Copy the data below exactly. Any pictures in it should be omitted.

*-*-*

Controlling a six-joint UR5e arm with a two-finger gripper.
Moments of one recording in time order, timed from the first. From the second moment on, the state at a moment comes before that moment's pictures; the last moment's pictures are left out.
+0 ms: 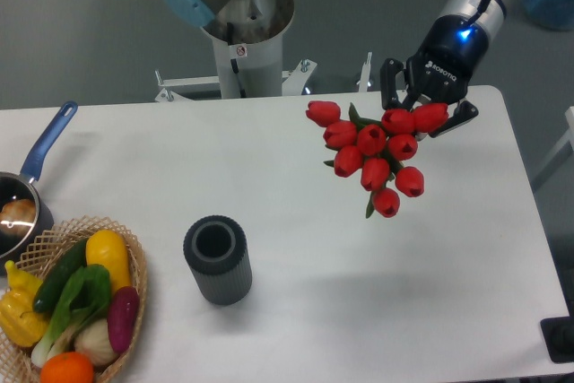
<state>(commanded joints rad) 2.98 -1.73 -1.79 -1.04 0.18 1.23</state>
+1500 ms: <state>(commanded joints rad) 2.94 -1.66 -1.75 -1.04 0.97 1.26</state>
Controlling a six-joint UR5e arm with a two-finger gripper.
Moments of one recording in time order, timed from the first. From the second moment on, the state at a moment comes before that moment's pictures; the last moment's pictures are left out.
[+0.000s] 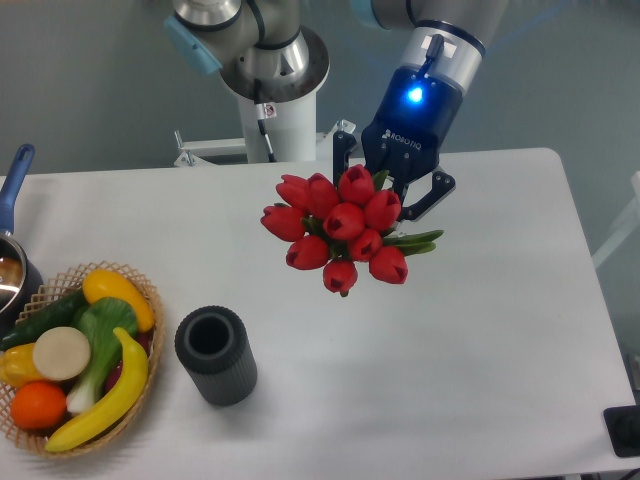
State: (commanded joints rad) arm 2.75 -1.65 -1.72 -0.80 0.59 0.98
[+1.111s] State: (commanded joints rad) arm 2.62 -1.71 -1.63 -0.77 0.59 0.88
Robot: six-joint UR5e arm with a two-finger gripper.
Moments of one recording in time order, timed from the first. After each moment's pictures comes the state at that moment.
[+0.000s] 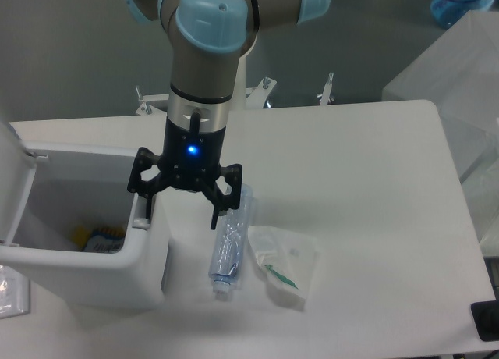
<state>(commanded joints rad) 2.31 -1.78 -1.50 -1.00 1.24 0.31</state>
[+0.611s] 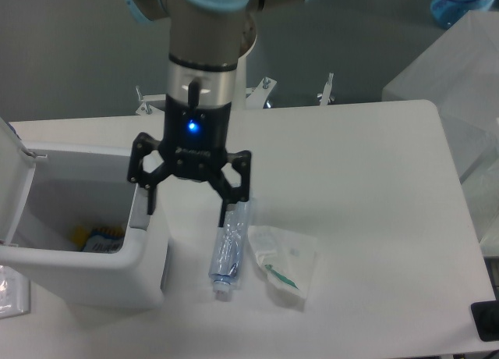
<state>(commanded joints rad) 2.36 -1.78 -1.37 -1.02 1.37 0.63</state>
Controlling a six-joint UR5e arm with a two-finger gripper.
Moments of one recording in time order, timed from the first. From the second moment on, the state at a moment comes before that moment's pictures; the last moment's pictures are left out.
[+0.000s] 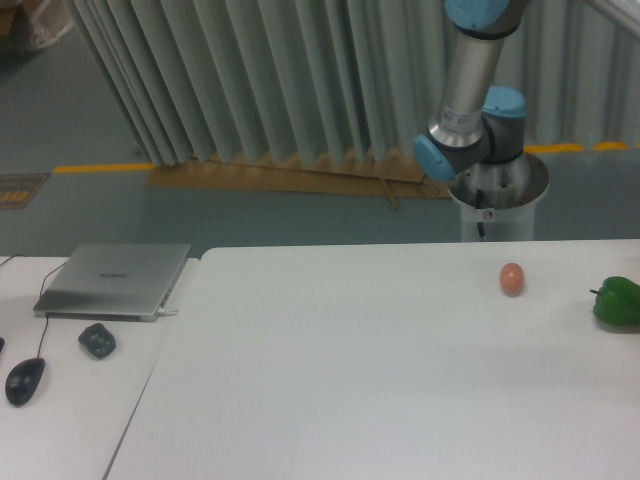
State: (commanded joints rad) arm 2.88 -1.87 -1.56 -1.15 1.62 1.84
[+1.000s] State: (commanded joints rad) arm 2.93 -2.03 -1.48 -1.00 1.61 1.90
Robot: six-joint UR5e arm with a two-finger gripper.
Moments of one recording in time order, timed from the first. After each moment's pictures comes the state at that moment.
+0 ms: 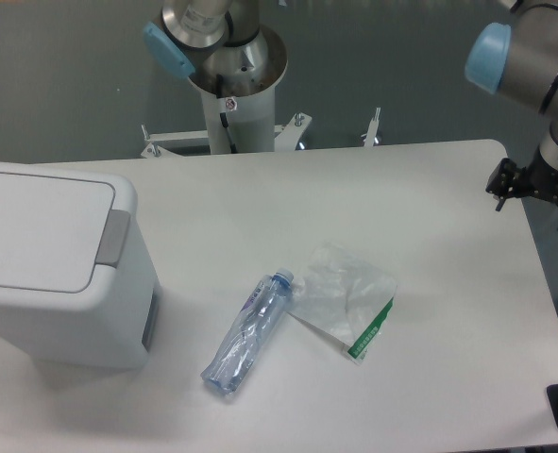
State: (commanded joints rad) arm 2.92 -2.07 -1.30 -1.27 1.60 1.34
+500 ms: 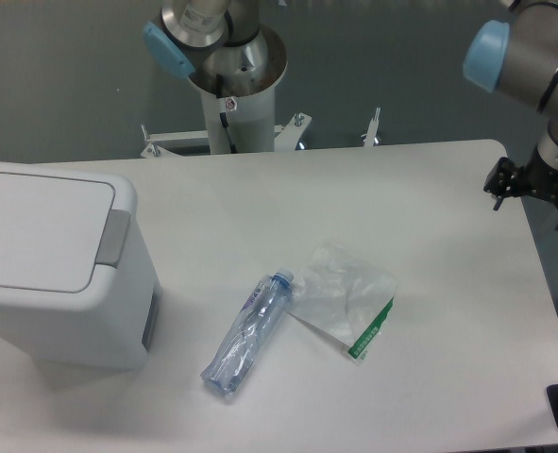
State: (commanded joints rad) arm 2.86 -2.04 -1.29 -1.37 1.59 1.15
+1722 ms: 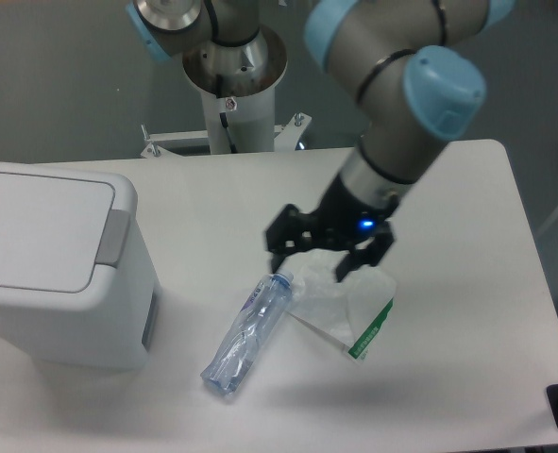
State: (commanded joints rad) arm 2.50 -1.86 -1.34 -1.51 0.97 0.41
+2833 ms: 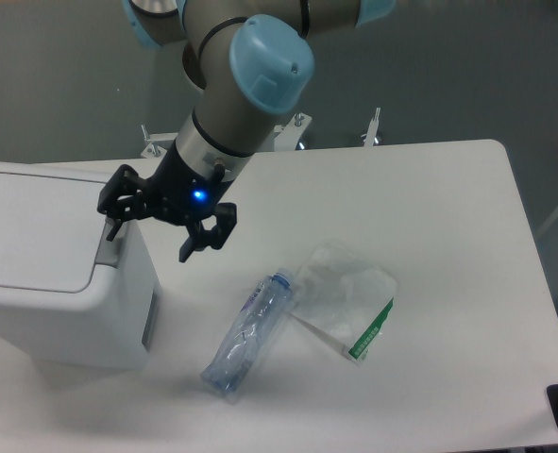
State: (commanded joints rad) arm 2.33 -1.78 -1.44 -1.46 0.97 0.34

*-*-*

# WORKED SOLUTION:
Controlling a six-joint UR5e arm with a two-finger gripper.
Moments of one recording in time order, timed from the first. From the second moment on, the state at a moment comes before that moment's pictures; the last moment's pictures are left out.
+0 ms: 
<state>(commanded joints rad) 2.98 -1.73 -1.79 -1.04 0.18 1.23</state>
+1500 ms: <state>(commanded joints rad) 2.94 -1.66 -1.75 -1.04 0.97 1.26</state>
Controlling a six-joint UR5e arm with a two-finger gripper.
Moments of one recording in time order, timed from the first. From the second moment on, the state at a moment comes before that moment's pictures; the last moment's pictures are left out.
[+0.000s] 
State: (commanded joints rad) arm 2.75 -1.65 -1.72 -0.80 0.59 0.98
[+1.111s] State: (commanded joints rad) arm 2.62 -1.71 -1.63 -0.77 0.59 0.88
Robot: six-joint UR5e arm with a two-finger gripper.
Moments of one recording in time order, timed from the first. After each moment's pictures comes the state at that moment.
[+0.000s] 
<state>(commanded joints rad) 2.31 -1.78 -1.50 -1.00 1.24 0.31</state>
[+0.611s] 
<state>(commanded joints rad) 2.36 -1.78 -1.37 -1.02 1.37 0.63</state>
Controlling a six-joint UR5e arm with a two-finger gripper.
Moments of one recording in time order, timed from the first. From the second moment on, the state at a moment comes before that moment's pictures; the last moment's pictures are left out.
[+0.000s] 
State: (commanded joints rad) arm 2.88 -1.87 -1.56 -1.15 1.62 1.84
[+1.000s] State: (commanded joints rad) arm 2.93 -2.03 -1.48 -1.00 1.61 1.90
Robot: six-joint UR5e arm with a two-finger gripper.
Moments of one recording in time order, timed from the first. After each moment's pictures comes the state at that moment.
+0 ms: 
State: (commanded joints rad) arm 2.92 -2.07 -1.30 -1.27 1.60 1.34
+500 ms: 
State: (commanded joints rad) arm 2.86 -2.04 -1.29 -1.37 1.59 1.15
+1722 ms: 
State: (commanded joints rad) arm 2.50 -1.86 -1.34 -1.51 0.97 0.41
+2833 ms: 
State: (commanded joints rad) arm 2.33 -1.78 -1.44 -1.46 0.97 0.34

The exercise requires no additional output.